Assigned task >> Transcribe only the lines of the listing below from the one holding "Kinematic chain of" through the one holding "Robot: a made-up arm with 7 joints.", inclusive, without any change.

Material supplied >>

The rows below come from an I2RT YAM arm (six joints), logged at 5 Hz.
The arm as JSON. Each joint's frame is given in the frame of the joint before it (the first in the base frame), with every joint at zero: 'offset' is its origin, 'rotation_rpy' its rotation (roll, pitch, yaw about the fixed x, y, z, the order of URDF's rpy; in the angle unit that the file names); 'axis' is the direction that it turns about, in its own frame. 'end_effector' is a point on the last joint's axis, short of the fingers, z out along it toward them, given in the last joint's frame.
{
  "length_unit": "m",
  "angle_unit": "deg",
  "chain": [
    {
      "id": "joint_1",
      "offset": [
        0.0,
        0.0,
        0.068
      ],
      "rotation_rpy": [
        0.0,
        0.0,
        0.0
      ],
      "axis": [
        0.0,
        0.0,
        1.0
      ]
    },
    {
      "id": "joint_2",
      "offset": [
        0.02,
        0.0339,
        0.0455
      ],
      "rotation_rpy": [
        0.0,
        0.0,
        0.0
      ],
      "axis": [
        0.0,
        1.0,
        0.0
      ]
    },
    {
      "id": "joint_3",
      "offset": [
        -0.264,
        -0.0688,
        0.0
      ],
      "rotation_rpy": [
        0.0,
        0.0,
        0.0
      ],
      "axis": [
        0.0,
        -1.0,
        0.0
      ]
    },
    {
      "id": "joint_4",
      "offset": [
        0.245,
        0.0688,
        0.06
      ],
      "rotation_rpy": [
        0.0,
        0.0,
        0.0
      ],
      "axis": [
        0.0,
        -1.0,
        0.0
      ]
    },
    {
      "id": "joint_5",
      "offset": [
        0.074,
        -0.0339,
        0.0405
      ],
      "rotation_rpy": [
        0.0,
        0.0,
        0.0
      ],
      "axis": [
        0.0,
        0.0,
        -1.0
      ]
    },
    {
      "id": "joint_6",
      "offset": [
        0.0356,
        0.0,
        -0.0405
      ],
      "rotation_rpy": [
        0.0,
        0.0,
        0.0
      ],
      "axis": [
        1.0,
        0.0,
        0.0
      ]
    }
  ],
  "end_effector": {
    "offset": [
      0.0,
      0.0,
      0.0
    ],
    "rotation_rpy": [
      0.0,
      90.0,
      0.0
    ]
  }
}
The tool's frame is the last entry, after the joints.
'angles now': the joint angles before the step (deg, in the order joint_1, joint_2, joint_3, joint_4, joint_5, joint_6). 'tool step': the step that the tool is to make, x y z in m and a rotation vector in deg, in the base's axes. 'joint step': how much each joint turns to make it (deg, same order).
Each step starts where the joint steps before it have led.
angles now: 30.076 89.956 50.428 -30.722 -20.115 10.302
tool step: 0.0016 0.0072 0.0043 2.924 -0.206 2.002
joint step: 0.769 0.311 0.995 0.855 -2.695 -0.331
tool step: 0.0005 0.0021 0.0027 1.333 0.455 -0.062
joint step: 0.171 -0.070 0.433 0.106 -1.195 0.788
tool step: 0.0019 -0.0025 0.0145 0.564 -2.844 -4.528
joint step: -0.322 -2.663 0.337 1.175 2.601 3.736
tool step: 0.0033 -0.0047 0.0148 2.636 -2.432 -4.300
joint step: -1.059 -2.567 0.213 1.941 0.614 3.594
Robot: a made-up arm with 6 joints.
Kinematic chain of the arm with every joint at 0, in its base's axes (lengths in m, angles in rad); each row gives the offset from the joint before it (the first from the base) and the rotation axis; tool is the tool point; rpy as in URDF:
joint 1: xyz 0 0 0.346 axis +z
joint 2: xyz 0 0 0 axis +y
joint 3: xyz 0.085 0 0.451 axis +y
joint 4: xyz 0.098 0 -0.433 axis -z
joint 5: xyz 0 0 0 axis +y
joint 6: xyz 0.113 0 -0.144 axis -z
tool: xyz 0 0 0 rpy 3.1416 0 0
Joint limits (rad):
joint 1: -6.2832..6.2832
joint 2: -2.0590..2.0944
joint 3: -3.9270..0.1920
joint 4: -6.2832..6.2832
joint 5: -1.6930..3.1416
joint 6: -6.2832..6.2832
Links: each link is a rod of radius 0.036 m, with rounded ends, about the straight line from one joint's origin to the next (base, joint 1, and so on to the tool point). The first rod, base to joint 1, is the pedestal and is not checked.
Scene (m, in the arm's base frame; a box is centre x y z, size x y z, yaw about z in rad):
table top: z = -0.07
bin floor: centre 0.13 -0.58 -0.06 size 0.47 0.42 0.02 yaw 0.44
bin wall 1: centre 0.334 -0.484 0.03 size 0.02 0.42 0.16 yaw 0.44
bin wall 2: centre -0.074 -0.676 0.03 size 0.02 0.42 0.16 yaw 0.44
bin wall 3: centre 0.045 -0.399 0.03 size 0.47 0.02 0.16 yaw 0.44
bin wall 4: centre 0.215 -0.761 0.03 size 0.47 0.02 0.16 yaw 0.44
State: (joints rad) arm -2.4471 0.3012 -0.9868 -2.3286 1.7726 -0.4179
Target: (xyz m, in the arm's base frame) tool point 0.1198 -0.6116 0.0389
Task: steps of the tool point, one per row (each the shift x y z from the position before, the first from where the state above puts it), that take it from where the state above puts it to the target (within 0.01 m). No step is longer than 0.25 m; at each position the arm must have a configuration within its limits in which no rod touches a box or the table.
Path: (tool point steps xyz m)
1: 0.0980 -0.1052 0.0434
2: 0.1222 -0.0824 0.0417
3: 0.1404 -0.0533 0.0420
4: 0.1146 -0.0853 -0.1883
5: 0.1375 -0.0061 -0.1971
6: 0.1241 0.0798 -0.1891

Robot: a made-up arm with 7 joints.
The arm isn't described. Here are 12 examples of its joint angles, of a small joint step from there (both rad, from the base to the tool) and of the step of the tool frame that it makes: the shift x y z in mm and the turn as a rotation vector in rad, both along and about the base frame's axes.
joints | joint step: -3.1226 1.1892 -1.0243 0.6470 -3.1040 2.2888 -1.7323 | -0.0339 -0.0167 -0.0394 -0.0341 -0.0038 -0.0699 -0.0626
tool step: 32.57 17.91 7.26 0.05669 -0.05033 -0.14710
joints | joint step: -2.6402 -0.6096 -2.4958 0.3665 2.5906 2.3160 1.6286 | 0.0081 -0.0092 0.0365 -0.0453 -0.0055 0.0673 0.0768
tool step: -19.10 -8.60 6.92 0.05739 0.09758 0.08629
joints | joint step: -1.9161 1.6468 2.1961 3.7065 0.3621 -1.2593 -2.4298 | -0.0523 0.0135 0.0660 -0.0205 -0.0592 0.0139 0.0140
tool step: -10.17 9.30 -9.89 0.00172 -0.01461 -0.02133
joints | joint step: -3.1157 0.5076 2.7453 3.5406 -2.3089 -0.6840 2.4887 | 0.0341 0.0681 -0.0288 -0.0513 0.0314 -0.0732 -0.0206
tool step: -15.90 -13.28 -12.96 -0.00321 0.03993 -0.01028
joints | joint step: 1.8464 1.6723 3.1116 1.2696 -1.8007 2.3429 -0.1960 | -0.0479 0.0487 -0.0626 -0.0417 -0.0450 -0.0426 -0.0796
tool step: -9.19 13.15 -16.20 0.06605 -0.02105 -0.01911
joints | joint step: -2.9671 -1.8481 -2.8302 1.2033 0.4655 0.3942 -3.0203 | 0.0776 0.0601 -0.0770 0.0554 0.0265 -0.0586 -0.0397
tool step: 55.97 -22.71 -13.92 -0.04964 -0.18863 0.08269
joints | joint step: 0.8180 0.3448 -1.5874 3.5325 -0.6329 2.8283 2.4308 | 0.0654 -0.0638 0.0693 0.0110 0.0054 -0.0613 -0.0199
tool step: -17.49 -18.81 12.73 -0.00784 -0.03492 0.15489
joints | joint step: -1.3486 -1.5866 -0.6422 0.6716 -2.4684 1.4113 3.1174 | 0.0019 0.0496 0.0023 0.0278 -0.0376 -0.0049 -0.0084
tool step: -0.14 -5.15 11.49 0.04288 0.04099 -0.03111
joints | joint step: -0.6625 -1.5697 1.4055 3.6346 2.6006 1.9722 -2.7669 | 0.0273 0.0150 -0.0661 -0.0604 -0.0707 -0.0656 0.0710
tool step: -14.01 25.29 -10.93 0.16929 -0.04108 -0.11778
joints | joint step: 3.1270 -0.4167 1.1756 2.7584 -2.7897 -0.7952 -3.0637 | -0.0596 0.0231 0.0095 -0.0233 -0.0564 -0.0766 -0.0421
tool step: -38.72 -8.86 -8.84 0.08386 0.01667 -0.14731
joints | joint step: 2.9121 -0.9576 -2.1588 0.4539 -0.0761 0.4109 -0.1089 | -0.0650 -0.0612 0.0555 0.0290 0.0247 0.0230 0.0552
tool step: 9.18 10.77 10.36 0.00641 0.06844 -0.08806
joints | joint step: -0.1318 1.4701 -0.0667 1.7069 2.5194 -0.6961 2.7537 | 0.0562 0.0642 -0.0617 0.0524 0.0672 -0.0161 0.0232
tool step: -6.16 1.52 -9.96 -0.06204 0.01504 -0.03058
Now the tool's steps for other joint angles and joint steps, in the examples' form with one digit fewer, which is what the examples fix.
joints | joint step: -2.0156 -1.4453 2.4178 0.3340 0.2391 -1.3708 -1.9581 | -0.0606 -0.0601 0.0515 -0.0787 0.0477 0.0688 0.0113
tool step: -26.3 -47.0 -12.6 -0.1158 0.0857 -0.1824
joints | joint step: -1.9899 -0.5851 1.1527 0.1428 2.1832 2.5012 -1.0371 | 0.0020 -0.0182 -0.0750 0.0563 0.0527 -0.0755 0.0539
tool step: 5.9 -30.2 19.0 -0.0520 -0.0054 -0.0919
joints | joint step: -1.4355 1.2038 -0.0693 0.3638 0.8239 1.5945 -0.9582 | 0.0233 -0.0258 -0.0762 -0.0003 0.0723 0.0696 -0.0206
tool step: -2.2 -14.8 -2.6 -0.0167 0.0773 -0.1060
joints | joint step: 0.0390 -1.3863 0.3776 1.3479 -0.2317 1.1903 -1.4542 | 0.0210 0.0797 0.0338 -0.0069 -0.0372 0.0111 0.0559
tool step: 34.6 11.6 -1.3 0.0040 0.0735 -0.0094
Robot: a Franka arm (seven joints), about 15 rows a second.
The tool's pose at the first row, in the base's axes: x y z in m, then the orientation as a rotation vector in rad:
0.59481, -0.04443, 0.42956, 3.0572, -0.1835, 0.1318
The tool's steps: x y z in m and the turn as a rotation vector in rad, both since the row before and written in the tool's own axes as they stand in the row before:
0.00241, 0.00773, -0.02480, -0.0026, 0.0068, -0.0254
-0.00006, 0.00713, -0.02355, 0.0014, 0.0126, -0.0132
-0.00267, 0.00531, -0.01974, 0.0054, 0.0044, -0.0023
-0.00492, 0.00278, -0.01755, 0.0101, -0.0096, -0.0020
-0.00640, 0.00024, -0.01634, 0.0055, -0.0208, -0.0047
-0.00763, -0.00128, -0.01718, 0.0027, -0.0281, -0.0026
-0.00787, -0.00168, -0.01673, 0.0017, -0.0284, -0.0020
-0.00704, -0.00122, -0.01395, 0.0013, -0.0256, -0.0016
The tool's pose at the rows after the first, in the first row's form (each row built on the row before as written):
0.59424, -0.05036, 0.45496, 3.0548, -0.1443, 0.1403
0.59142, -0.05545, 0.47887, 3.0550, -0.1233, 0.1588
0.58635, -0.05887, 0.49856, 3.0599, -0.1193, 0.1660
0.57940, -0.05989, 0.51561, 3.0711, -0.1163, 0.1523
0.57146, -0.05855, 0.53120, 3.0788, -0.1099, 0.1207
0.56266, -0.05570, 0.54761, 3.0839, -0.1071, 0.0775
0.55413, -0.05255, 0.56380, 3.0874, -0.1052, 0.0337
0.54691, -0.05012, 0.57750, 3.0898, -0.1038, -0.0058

Task solution >>
Kinematic chain of the arm with every joint at 0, in its base's axes (lengths in m, angles in rad); each row gives the offset from the joint before it (the first from the base) and the rotation axis; tool is the tool point; rpy as in URDF:
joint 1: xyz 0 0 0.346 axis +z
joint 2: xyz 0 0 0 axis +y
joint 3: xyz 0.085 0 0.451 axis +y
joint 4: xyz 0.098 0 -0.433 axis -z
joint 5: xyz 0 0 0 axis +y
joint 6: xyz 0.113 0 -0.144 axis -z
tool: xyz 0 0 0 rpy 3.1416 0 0
Joint limits (rad):
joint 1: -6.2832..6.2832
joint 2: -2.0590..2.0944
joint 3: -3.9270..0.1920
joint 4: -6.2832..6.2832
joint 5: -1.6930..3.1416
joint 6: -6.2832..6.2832
Links: each link is a rod of radius 0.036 m, with rounded ends, about the straight line from one joint's origin to the next (base, joint 1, and so on to the tool point). The first rod, base to joint 1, is the pedestal and is not checked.
Scene (m, in the arm's base frame; a box is centre x y z, size x y z, yaw about z in rad):
table top: z = -0.07
bin floor: centre 0.13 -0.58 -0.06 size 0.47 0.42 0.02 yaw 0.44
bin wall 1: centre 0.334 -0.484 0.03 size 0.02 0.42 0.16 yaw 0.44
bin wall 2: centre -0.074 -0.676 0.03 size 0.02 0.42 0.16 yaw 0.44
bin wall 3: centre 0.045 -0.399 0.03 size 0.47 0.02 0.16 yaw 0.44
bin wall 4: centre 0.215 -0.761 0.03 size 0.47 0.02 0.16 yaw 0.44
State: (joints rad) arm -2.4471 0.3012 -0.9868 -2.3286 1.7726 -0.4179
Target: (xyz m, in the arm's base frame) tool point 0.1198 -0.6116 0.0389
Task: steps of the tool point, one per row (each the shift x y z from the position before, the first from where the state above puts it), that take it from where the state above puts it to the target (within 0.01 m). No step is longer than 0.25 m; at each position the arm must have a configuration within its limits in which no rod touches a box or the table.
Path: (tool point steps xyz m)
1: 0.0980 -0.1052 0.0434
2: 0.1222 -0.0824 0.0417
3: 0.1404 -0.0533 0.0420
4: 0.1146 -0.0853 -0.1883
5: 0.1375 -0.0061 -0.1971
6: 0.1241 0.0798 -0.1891

Robot: a made-up arm with 7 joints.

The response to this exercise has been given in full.